Résumé de la décision
La cour administrative d'appel de Bordeaux a rendu un arrêt (n°s 18BX00985, 18BX00994) le 18 novembre 2019 dans lequel elle a annulé un jugement antérieur du tribunal administratif de Bordeaux du 29 décembre 2017 ainsi qu'une décision implicite du président de la communauté de communes du Bazadais qui avait rejeté une demande du maire de Bernos-Beaulac. La cour a enjoint au président de la communauté de communes d'inviter les conseils municipaux des communes membres à statuer sur la fixation des montants des attributions de compensation dans un délai de trois mois. Le 27 novembre 2019, la commune de Bernos-Beaulac a demandé la rectification d'une erreur matérielle dans l'arrêt. La cour a corrigé une formulation incorrecte concernant le point de départ du délai imparti.
Arguments pertinents
1. Erreur matérielle identifiée : La cour a reconnu une erreur dans la formulation de son arrêt concernant le délai imparti au président de la communauté de communes. Au lieu de stipuler que le délai commence "à compter de la notification de l'arrêt à intervenir", il aurait dû être précisé qu'il commence "à compter de la notification du présent arrêt". Cela montre l'importance d'une précision dans la rédaction des décisions judiciaires.
2. Impact de la correction : La cour a affirmé que cette rectification ne modifie pas le sens de l'arrêt, ce qui est essentiel à la compréhension de la portée de l'erreur. La correction est purement matérielle et n'affecte pas le fond du jugement.
3. Procédure de rectification : La décision souligne le pouvoir conféré au président de corriger une décision entachée d'une erreur matérielle. Le texte mentionne que les corrections peuvent être effectuées par ordonnance, et précise que la notification de l'ordonnance rouvre, au besoin, le délai d'appel ou de recours (Code de justice administrative - Article R. 741-11).
Interprétations et citations légales
L'arrêt et la décision de rectification s'appuient sur plusieurs aspects juridiques :
- Pouvoir de rectification : Selon le Code de justice administrative, l'article R. 741-11 stipule que "lorsque le président du tribunal administratif, de la cour administrative d'appel... constate que la minute d'une décision est entachée d'une erreur ou d'une omission matérielle non susceptible d'avoir exercé une influence sur le jugement de l'affaire, il peut y apporter... les corrections que la raison commande." Cela souligne le principe d'auto-correction des juridictions administratives.
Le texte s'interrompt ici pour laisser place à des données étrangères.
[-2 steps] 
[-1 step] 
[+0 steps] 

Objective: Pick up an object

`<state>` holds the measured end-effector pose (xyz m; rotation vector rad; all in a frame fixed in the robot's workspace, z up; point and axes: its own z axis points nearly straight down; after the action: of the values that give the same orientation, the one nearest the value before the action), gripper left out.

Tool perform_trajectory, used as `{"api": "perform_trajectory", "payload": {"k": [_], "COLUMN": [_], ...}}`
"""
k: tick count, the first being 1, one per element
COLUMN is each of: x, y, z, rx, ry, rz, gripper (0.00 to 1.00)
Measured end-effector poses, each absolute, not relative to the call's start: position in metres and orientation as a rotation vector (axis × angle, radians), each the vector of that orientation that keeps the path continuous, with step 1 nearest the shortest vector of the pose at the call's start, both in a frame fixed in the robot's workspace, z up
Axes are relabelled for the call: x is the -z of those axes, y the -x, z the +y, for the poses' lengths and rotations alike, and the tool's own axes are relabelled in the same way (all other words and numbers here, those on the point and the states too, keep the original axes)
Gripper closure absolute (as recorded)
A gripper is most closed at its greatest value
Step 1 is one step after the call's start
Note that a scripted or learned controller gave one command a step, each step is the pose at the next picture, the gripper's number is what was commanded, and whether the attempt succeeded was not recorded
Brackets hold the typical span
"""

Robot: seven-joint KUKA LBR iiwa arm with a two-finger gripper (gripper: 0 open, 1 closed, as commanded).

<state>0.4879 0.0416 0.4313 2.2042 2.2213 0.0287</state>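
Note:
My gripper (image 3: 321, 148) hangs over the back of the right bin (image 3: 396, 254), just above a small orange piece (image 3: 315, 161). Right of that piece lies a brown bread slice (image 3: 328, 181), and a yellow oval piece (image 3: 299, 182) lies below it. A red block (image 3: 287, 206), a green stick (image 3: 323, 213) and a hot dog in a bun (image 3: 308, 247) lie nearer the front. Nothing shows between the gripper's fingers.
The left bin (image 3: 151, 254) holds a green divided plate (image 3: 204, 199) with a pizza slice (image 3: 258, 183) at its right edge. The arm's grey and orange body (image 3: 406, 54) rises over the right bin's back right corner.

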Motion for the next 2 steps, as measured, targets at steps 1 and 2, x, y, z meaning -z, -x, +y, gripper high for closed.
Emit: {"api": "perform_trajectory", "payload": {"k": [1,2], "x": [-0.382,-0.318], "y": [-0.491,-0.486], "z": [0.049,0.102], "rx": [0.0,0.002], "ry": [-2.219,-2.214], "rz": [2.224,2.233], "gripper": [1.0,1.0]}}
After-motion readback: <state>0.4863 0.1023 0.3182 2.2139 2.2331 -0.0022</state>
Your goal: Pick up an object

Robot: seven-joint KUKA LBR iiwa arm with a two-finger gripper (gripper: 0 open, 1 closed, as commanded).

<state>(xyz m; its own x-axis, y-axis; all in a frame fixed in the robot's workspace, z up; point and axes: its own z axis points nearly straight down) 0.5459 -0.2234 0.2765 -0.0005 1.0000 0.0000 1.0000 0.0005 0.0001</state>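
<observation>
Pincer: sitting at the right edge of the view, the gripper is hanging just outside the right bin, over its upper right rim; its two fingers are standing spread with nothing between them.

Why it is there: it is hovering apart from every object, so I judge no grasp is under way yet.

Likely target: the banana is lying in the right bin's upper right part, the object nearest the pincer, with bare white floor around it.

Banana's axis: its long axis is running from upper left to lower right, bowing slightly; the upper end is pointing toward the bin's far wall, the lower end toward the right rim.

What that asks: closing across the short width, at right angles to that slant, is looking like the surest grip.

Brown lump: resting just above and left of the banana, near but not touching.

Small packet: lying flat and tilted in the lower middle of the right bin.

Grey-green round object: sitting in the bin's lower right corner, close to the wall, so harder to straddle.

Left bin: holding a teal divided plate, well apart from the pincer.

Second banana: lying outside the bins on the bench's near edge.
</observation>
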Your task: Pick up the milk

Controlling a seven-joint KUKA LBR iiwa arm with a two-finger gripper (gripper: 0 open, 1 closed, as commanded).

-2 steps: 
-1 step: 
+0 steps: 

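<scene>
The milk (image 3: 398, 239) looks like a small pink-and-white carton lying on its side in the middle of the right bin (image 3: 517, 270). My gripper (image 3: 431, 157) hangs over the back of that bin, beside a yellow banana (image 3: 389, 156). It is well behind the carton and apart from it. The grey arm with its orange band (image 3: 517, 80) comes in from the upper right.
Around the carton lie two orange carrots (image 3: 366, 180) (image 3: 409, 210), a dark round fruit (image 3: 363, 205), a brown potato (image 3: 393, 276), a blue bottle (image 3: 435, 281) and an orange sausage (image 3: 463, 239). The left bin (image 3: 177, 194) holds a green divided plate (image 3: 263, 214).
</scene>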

- Délai de notification : La distinction entre les termes "arrêt à intervenir" et "présent arrêt" est cruciale pour clarifier le point de départ du délai imparti. Cette précision renforce l'idée que toutes les parties doivent avoir une compréhension claire des délais qui s'imposent à elles, afin de garantir une bonne administration de la justice.
- Obligation d’agir : L'injonction faite au président de la communauté de communes illustre le pouvoir des juridictions administratives d'orienter les actions des autorités publiques en matière d'attributions de compensation, reflétant ainsi une volonté d'assurer une répartition équitable des ressources entre les différentes communes.
En résumé, cette décision met en lumière la rigueur attendue dans les procédures administratives et l'importance de la précision dans les décisions de justice, tout en rappelant le cadre légal qui permet de remédier aux erreurs matérielles dans les actes juridiques.